What you should do: Stop after the line containing "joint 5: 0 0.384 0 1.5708"; retype every line of the data before it exactly, starting from the first.

• • •

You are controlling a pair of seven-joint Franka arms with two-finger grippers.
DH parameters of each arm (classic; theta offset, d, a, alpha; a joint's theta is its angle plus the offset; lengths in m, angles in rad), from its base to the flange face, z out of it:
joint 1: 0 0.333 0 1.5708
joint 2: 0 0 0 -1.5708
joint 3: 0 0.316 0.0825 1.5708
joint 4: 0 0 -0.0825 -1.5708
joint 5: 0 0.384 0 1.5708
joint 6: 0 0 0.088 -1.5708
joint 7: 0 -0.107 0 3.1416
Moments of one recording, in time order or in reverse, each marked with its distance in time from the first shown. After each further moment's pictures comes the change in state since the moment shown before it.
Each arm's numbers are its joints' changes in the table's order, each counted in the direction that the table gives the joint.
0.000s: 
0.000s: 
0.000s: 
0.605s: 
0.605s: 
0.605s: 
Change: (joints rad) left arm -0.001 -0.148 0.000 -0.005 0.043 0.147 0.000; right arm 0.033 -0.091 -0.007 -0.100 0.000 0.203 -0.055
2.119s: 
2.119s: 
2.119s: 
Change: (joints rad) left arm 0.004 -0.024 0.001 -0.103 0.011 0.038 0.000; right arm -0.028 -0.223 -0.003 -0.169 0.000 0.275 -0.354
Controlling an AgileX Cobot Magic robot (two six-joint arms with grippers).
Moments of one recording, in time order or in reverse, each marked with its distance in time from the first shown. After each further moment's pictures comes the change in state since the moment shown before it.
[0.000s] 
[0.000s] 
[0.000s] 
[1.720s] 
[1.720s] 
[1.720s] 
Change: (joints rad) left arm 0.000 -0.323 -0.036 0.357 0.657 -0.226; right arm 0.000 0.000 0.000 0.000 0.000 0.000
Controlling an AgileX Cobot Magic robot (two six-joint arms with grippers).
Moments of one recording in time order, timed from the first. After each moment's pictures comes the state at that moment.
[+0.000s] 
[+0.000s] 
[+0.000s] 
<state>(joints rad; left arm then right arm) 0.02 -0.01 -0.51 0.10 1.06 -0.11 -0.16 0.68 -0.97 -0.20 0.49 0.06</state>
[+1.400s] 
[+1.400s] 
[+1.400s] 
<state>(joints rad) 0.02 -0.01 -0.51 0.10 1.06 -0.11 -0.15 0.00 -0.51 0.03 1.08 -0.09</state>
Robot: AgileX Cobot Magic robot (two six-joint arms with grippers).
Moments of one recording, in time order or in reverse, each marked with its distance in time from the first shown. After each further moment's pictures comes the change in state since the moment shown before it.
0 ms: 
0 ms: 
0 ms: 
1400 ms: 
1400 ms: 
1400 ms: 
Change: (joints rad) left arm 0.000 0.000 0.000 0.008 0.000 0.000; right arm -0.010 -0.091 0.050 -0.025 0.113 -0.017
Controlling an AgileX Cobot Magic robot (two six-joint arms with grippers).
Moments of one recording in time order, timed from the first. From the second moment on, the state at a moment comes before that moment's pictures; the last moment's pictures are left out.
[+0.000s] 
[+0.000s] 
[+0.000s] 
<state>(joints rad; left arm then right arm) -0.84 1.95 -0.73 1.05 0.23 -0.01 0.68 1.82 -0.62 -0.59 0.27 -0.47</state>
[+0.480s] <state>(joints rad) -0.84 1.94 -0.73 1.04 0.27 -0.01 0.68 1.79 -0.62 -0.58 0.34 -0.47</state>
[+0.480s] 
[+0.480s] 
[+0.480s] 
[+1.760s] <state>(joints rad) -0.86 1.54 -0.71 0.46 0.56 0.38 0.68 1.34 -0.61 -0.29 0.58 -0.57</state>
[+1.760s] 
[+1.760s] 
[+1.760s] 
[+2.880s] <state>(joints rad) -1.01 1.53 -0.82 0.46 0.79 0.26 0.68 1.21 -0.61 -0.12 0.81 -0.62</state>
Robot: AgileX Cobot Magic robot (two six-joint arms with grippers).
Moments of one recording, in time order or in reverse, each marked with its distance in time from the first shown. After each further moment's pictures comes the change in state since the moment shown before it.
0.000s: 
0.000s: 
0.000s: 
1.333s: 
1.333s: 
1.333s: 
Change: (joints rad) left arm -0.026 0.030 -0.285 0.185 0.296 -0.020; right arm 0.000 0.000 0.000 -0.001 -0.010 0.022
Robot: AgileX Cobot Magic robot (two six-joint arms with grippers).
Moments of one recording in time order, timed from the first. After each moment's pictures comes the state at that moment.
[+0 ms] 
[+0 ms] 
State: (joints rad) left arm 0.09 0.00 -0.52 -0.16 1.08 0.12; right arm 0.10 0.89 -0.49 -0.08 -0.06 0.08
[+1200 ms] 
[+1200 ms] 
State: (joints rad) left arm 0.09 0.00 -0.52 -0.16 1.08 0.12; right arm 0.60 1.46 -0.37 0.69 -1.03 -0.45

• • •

Your solution:
You are controlling a pair of seven-joint Franka arms with two-finger grippers.
DH parameters of each arm (classic; theta offset, d, a, alpha; a joint's theta is its angle plus the offset; lengths in m, angles in rad), from its base to the flange face, z out of it:
joint 1: 0 0.333 0 1.5708
joint 2: 0 0 0 -1.5708
joint 3: 0 0.316 0.0825 1.5708
joint 4: 0 0 -0.0825 -1.5708
joint 5: 0 0.384 0 1.5708

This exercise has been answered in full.